As of version 4.3 (just released), repmgr only concerns itself with physical replication slots, and ignores logical ones:

$ repmgr --version
repmgr 4.3
# psql -c 'SELECT * from pg_replication_slots'
    slot_name     |  plugin  | slot_type | datoid | database | temporary | active | active_pid | xmin | catalog_xmin | restart_lsn | confirmed_flush_lsn 
------------------+----------+-----------+--------+----------+-----------+--------+------------+------+--------------+-------------+---------------------
 application_slot | wal2json | logical   |  16385 | repmgr   | f         | f      |            |      |          564 | 0/18CCDA0   | 0/18CCDD8
(1 row)
$ repmgr node check --slots
OK (node has no physical replication slots)
$ echo $?
0

Any inactive physical replication slot is always a concern, no matter which application it was created by.

Does this resolve your issue?

gclough commented 5 years ago

Silly me, I should have used the latest version.
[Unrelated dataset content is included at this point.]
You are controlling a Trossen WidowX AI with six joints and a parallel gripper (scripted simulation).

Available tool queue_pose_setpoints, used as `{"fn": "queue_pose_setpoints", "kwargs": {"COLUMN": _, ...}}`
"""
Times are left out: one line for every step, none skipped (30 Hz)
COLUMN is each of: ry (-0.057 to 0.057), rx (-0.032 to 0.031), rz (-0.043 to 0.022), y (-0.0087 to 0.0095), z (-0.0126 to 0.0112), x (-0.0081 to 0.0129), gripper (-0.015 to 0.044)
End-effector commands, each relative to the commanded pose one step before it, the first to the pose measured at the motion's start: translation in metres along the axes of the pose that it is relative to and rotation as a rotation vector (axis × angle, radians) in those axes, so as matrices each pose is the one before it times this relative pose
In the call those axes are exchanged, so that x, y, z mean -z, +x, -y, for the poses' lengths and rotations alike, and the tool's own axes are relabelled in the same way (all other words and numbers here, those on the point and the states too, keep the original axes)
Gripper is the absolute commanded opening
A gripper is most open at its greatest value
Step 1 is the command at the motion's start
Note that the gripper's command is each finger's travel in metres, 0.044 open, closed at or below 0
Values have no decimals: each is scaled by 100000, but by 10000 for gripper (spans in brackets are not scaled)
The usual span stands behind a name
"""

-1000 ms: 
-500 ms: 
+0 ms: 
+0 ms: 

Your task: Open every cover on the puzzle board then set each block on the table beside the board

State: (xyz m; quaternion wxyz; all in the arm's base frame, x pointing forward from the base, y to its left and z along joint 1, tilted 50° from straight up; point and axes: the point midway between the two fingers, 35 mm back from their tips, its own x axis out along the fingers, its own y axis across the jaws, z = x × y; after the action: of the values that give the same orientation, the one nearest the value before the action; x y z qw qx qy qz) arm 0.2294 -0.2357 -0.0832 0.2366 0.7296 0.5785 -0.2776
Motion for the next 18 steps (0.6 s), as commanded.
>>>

Humble apologies. :-/

This does indeed fix this issue, and whilst I would agree that any idle replication slot is very bad, IMHO RepMgr should only concern itself with reporting a "CRITICAL" error for only those slots that it creates, or at a minimum only report errors when use_replication_slots=yes is configured. I'll agree that this may be a fringe opinion, so I'll close the issue. Many thanks.